Specialty of the House
In Mount Clemens, a popular public basement bar in a private home is on the up and up, providing a down-to-earth setting for thirsty locals
Just start down the basement steps in the old house on Avery Street, and you’ll hear the soft chatter of locals and smell the half-pound of fresh beef that just hit the grill.
Continue down the narrow stairway leading to the subterranean hangout — proceeding with care if you’re taller than 6 feet 2 inches (ceiling height) — and you’ll find a clientele who glance up, smile, and then return to their conversations.
At midday, those patrons include Mount Clemens judges, lawyers, police, residents, and celebrities who come for lunch. After dark, visitors as young as the household college grad to as old as grandparents drop by to lounge in the basement. Occasionally, celebrities (Mark “The Bird” Fidrych visited) mingle with the locals.
The 33-by-14-foot room is furnished in textbook bar décor: neon lights, beer posters, five television screens, dark paneling, humorous slogans, Wolverine and Spartan athletic schedules, and a quote attributed to God that reads: “Don’t make me come down there.”
Many do go down there daily. And by your second visit, some will know your name. Just as quickly, you’ll learn that they don’t frequent the basement for pool (there aren’t any tables) or darts (the ceiling is too low). And they don’t seek a flashy DJ, because there isn’t one. Locals descend to the basement to play music and cards, eat burgers and liverwurst sandwiches, and talk.
“The [U.S.] Revolution was started in a tavern,” says Tim Regal, a basement regular for three decades. “I think it’s because it’s such an enclosed space, and there aren’t a lot of distractions, that it causes people to communicate with each other.”

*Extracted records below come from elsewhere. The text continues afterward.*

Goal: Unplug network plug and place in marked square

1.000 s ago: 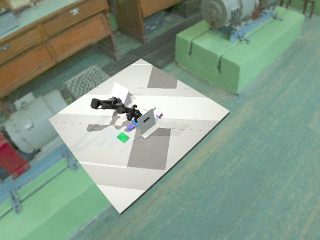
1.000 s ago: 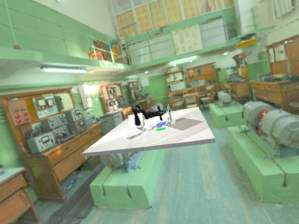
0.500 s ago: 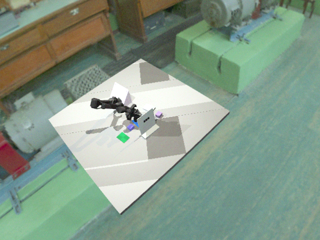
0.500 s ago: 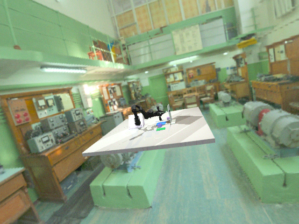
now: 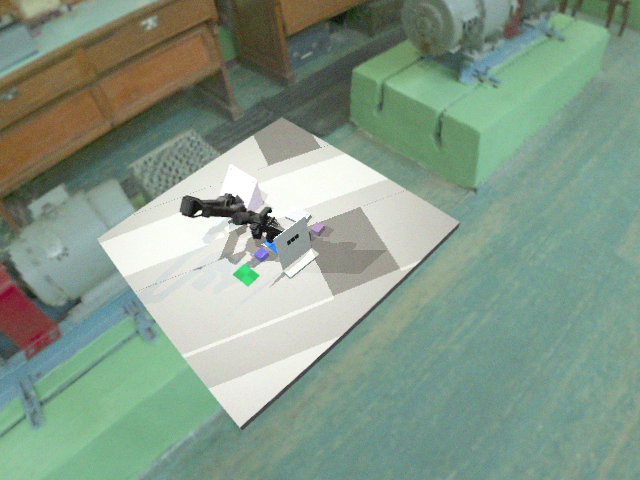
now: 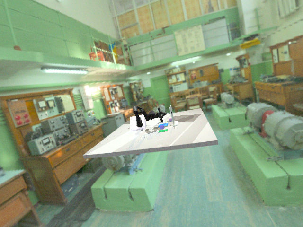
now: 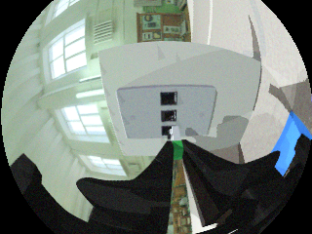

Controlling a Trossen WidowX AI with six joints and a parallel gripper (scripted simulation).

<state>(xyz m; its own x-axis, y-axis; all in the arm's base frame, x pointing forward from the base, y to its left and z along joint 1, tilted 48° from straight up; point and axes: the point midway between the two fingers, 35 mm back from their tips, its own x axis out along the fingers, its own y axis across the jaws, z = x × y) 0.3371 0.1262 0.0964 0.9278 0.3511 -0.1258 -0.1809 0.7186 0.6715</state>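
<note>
Right now my gripper tip is 9 cm past the flat blue square, 1 cm to the right of it and 15 cm above it. From my gripper tip the other things lie so: green plug 1 cm ahead; then upright grey panel 6 cm ahead, 5 cm below.
</note>
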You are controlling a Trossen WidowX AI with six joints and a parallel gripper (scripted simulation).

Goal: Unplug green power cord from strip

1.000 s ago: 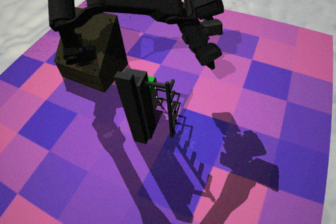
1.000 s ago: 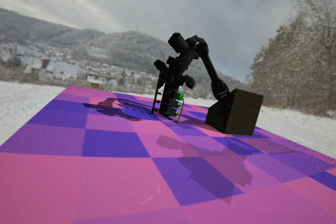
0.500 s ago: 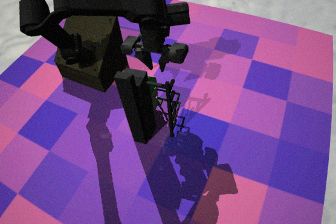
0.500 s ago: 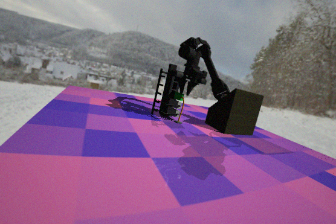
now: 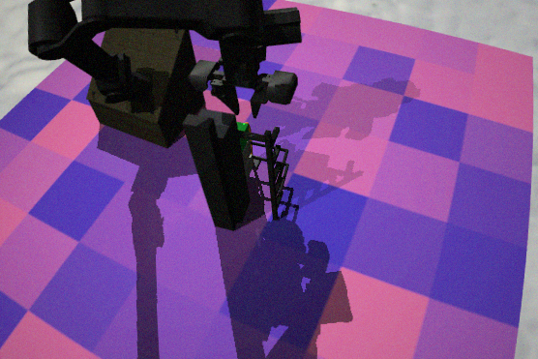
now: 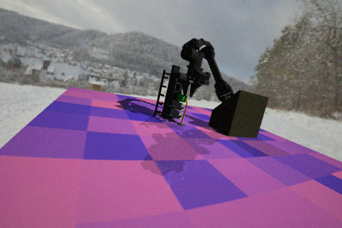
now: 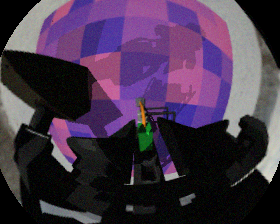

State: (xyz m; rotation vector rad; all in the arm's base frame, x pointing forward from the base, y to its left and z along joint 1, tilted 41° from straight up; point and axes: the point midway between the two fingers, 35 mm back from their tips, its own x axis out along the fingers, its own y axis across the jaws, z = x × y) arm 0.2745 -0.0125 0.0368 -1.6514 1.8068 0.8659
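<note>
My gripper tip is 60 mm to the left of the green plug and 10 mm above it.
</note>
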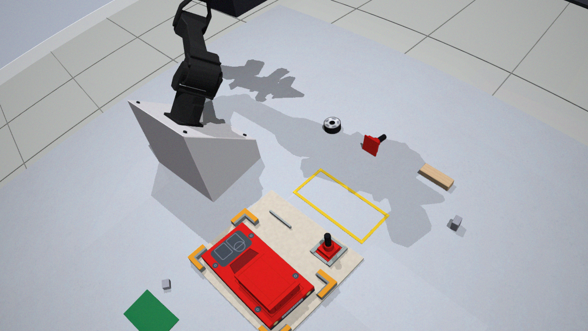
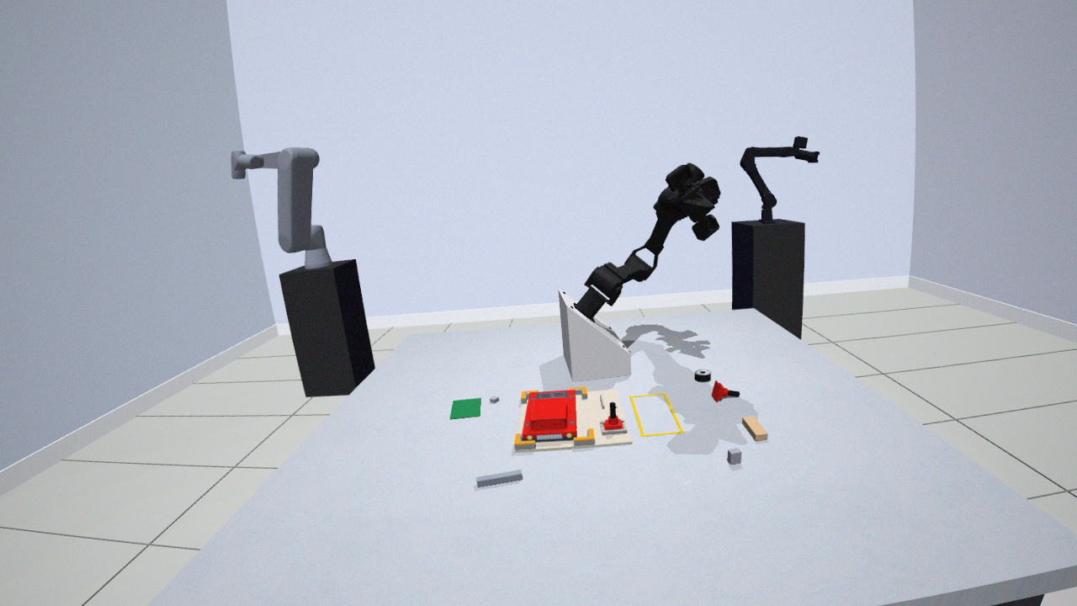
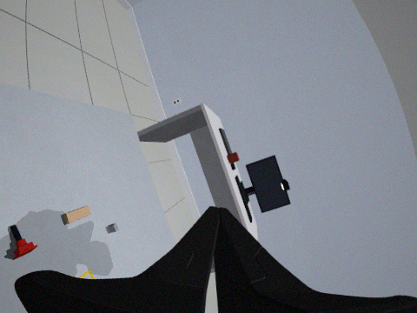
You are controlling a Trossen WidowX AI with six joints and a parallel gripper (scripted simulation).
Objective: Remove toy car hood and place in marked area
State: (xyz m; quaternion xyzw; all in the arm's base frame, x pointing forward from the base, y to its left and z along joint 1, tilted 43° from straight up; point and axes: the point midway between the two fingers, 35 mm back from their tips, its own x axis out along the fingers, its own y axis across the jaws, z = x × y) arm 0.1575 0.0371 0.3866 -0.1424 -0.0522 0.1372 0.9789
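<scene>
My gripper tip is now 40 cm to the left of the hood, 38 cm above it and 16 cm short of it. Also, from my gripper tip: wooden block (41 cm below, 25 cm ahead); then green patch (60 cm to the right, 42 cm below, 3 cm ahead).
</scene>
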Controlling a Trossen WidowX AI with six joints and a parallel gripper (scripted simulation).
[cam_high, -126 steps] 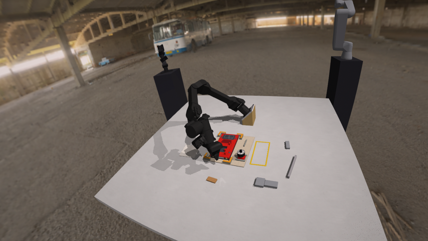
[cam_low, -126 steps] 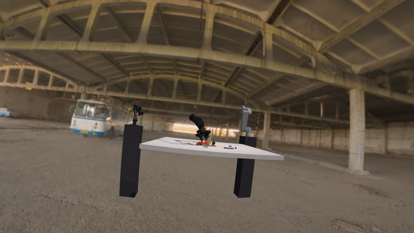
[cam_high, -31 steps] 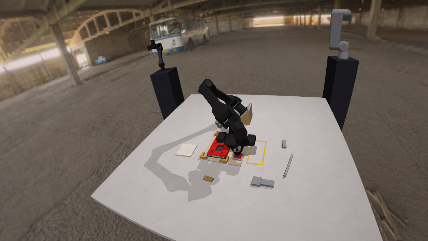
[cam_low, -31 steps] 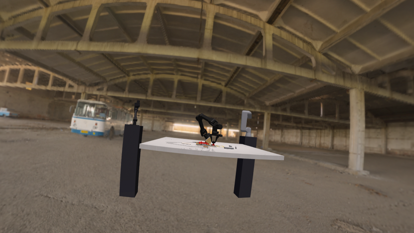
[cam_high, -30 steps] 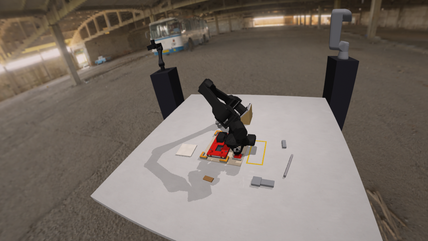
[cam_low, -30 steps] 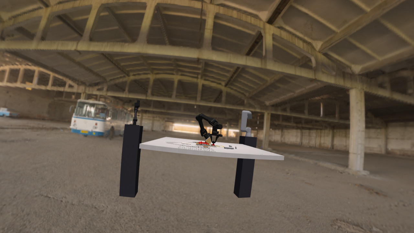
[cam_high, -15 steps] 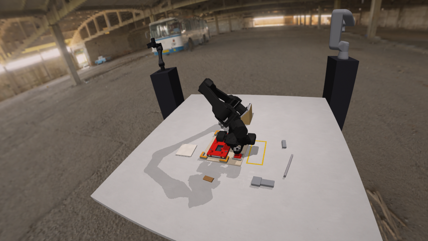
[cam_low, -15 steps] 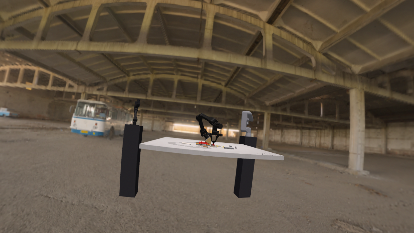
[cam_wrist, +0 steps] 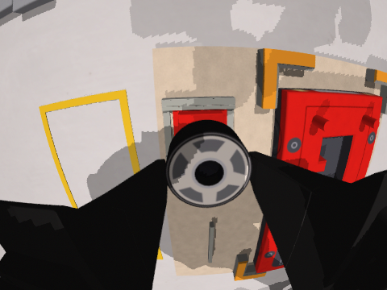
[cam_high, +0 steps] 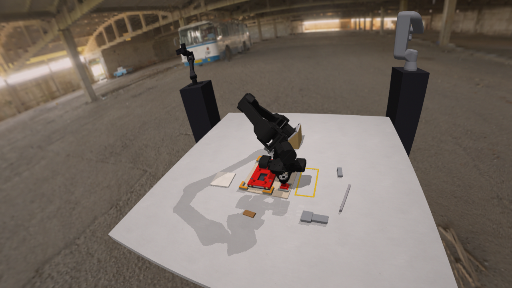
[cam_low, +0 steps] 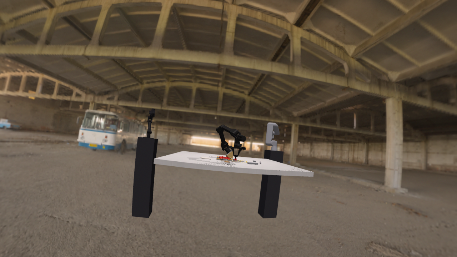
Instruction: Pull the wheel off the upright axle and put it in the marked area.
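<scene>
The upright axle is 20 mm below my gripper tip. From my gripper tip the other things lie so: brown chip (160 mm ahead, 120 mm to the right, 50 mm below); grey bar (260 mm to the left, 60 mm ahead, 50 mm below); wheel (right at my gripper tip).
</scene>
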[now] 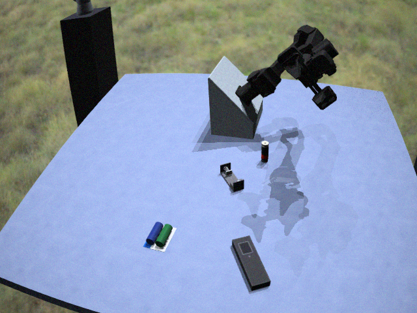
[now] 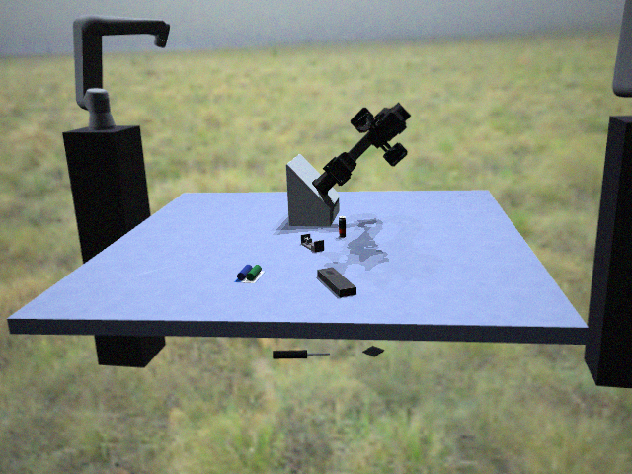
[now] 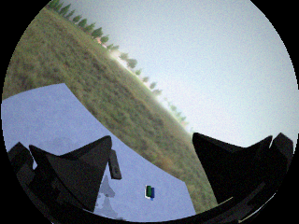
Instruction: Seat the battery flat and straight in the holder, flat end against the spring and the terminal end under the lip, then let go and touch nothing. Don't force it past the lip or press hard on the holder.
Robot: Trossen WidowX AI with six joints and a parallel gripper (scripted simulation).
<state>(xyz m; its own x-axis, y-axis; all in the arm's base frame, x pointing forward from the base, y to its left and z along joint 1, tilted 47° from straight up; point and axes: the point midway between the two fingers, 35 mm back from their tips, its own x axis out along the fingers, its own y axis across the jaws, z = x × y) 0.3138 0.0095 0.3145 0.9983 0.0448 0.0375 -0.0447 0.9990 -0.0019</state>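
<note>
Right now the battery is 30 cm below my gripper tip, 15 cm behind it and 13 cm to the right of it. From my gripper tip the other things lie so: black remote-like slab: 31 cm below, 27 cm ahead, 8 cm to the right.
</note>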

But no insurrection is being plotted here, in what’s known as the Eastside Tavern, although it’s actually the basement of a white farmhouse. The cellar level, dug out in 1909, became a place where locals could belly up for a 2-cent glass of beer. In 1933, it became the Eastside Tavern.
Its official status is a bit of an oddity. When Mount Clemens was rezoned in 1981, the tavern was grandfathered in, says Cheryl Printz, who works in the city’s Community Development department. That makes Frank DeBruyn the owner of the only basement bar in town.
DeBruyn bought the house in 1991, and has lived above the watering hole for the last eight years. Look for him at the end of the bar. He’s the bespectacled guy wearing a button-up shirt and a big smile. Susie, his Brittany spaniel, lies quietly at his feet.
He likes to say that he lives in a regular house with a living room, bathroom, bedroom, and kitchen. Oh, and there’s the ATM in the basement. One floor below his bed, patrons play a Wurlitzer jukebox and bring their guitars on Saturday nights. The sound, he says, doesn’t bother him much.
Apparently not. He rises early, at 8 most mornings, and heads to a nearby farmer’s market, where he buys enough fresh beef to make the 20 to 50 hamburgers that a lone employee cooks and serves for lunch daily. “I don’t like that frozen stuff,” he says. Last summer, bartender-waitress-cook Laurie Woodworth topped the usual burgers with slices of hefty tomatoes from her own garden. Two other staffers round out DeBruyn’s crew. They oversee a simple menu that offers a range of libations from Schlitz to chardonnay to Coca-Cola.
Woodworth says her basement-level job is “like throwing your own party at your house.”
And to the casual eye, it’s just that. In the backyard, where the grass is freshly mown, there’s a picnic table, an RV, and a shed that holds what his basement would, if it weren’t a bar. The domestic scene continues down into that commercial space. Photos of DeBruyn’s kith and kin, including one of his baby granddaughter, hang just behind the neatly arranged liquor bottles.
“It’s like family down here,” Woodworth says. Newcomers find themselves chatting and eating chips as if they’re catching up with relatives. Before long, they’re petting Susie the spaniel as she ambles by, forgetting that they’d just entered the home of a complete stranger.